Open burning permits in Electoral Areas B and C of the Regional District of North Okanagan have been canceled in efforts to help in the fight against COVID-19. (File photo)

Open burning permits in Electoral Areas B and C of the Regional District of North Okanagan have been canceled in efforts to help in the fight against COVID-19. (File photo)

Burning permits doused in pair of North Okanagan electoral areas

Regional District of North Okanagan Areas B and C cancel permits to combat COVID-19 virus

All open burning permits issued by the Regional District of North Okanagan (RDNO) for the fire protection areas of Electoral Areas B (Swan Lake) and C (BX-Silver Star) are cancelled.

The RDNO will revisit the issue after April 15.

Open burning permits are not required for small confined fires (campfires) that are under half a metre in diameter, but the RDNO encourages people to reduce their backyard fires as even small fires add to air pollution.

The RDNO does not regulate burning outside of the fire protection areas of Electoral Areas B and C, or in Electoral Areas D, E and F. However, these areas still must comply with the provincial restrictions.

“We made the decision to cancel the open burn permits to follow the recommendations of the BC Centre for Disease Control,” Electoral Area B director Bob Fleming said.

Added Area C director Amanda Shatzko: “It is important for us to take science-based actions that benefit the health of our community, and especially so during a global pandemic.

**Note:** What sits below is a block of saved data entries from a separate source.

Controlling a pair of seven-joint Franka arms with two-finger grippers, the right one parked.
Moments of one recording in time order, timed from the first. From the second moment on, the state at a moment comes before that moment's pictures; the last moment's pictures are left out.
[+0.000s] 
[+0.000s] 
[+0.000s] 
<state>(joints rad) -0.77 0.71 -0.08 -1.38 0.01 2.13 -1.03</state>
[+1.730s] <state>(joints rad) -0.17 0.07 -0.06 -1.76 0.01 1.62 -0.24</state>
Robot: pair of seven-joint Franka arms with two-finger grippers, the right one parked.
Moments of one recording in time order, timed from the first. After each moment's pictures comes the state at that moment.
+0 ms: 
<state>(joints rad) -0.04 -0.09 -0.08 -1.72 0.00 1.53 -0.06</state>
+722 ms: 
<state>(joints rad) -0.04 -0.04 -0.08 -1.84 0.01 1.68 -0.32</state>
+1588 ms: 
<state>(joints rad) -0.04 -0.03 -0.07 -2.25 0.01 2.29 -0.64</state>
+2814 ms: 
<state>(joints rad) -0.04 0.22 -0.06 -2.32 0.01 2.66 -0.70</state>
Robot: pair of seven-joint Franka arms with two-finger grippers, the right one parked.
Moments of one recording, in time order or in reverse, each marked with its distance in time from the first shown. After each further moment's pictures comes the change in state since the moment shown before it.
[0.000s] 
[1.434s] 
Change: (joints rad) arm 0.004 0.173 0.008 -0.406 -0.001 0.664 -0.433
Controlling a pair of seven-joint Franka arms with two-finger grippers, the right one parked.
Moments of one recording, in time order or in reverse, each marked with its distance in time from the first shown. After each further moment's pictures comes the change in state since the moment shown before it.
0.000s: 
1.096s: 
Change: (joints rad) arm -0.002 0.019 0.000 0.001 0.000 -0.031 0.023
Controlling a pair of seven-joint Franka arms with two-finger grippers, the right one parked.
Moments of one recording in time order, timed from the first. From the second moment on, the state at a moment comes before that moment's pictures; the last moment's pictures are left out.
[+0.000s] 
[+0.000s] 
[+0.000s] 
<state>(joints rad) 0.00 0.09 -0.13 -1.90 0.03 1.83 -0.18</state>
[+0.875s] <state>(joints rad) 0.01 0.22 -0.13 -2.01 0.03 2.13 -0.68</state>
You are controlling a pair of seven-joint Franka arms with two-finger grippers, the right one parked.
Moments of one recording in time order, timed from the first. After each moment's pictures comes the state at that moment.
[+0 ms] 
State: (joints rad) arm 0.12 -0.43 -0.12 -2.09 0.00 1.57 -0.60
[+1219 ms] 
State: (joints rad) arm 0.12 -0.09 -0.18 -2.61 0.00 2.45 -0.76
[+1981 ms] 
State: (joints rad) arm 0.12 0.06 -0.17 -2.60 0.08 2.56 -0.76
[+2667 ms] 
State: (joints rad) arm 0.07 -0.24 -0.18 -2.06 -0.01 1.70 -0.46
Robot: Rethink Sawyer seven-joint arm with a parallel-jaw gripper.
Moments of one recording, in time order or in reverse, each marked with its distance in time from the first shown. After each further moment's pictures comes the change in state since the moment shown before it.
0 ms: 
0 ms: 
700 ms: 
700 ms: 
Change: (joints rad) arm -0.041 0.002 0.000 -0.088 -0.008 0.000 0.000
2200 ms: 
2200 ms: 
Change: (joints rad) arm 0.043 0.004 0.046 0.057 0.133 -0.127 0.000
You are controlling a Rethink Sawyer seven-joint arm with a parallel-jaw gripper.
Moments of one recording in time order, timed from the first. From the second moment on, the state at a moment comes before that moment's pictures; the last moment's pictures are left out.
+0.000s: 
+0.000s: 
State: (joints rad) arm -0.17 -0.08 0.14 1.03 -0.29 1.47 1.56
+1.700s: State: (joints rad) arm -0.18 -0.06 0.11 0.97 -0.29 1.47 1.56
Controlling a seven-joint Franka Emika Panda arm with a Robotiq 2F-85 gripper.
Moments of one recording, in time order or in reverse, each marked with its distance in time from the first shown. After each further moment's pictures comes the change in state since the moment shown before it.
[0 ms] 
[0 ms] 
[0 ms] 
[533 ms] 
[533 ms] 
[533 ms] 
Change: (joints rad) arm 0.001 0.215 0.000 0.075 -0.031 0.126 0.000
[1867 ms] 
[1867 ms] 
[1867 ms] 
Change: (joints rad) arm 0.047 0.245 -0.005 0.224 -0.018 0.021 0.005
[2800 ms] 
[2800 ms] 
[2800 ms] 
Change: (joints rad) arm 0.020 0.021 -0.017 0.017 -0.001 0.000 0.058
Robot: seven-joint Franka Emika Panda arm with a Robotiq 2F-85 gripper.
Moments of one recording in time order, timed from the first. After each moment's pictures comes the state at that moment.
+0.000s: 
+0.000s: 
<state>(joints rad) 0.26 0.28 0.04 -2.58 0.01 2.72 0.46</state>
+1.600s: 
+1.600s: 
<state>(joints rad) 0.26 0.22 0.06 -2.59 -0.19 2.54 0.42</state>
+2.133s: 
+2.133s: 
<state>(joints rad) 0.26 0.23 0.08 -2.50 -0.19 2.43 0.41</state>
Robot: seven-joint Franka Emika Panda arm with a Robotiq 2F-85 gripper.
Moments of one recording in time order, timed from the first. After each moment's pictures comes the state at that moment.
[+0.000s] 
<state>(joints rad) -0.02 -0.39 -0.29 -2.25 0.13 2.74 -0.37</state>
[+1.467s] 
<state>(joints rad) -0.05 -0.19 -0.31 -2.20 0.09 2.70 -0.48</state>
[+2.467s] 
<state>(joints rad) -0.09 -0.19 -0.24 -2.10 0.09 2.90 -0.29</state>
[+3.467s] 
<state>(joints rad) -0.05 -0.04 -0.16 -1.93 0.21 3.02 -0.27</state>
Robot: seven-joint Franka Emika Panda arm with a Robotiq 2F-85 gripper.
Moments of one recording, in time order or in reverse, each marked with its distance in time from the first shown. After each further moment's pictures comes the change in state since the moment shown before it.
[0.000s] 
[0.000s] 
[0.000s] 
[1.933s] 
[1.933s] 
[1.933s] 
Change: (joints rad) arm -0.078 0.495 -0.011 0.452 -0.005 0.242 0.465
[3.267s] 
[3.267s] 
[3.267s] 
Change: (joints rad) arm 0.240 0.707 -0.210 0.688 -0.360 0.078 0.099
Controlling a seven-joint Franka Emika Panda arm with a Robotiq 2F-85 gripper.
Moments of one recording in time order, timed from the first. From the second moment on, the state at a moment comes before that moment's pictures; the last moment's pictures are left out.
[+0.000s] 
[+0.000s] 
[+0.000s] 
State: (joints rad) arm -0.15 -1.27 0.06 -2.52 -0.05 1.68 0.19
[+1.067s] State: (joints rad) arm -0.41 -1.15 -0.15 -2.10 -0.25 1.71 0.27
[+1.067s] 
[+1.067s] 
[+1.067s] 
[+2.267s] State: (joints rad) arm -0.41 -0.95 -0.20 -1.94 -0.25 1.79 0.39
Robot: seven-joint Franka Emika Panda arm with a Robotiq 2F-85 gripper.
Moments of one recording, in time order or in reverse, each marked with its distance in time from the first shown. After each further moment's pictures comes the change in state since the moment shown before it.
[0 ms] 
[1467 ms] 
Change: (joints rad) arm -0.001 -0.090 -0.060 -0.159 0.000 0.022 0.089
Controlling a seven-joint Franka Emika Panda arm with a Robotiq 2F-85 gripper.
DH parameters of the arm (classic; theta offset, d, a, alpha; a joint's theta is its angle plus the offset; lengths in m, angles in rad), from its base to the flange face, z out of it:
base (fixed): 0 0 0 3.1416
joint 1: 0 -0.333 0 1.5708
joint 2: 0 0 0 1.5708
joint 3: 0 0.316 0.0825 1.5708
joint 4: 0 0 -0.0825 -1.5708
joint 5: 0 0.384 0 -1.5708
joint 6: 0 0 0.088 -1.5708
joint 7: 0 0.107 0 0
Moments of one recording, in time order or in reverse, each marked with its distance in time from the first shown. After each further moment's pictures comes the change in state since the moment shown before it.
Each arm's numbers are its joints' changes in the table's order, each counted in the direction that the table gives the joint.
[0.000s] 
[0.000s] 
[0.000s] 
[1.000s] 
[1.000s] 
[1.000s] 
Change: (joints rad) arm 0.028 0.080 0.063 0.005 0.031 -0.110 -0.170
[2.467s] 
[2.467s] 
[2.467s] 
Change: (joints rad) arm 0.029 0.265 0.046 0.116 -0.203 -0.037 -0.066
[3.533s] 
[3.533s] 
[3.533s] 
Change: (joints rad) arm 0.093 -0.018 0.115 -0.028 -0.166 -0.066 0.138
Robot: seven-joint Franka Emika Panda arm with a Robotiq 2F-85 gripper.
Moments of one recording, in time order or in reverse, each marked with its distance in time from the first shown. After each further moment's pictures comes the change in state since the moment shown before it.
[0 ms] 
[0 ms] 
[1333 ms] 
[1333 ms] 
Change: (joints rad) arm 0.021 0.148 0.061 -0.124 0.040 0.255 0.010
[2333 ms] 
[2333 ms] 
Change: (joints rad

Remember, we are all in this together.”

READ MORE: Bi-weekly trash pickups enough: Regional District of North Okanagan director

According to the BC Centre for Disease Control:

As cases of novel coronavirus (COVID-19) in British Columbia continue to increase, the BC Centre for Disease Control recommends implementing measures that help to reduce excess air pollution. There is strong evidence that exposure to air pollution increases susceptibility to respiratory viral infections by decreasing immune function. This means that:

  • Deterioration in air quality may lead to more COVID-19 infections overall;
  • Deterioration in air quality may lead to more cases of severe COVID-19 infections, adding further demand to the health-care system, and;
  • Improvements to air quality may help to protect the whole population from COVID-19 and its potentially severe effects.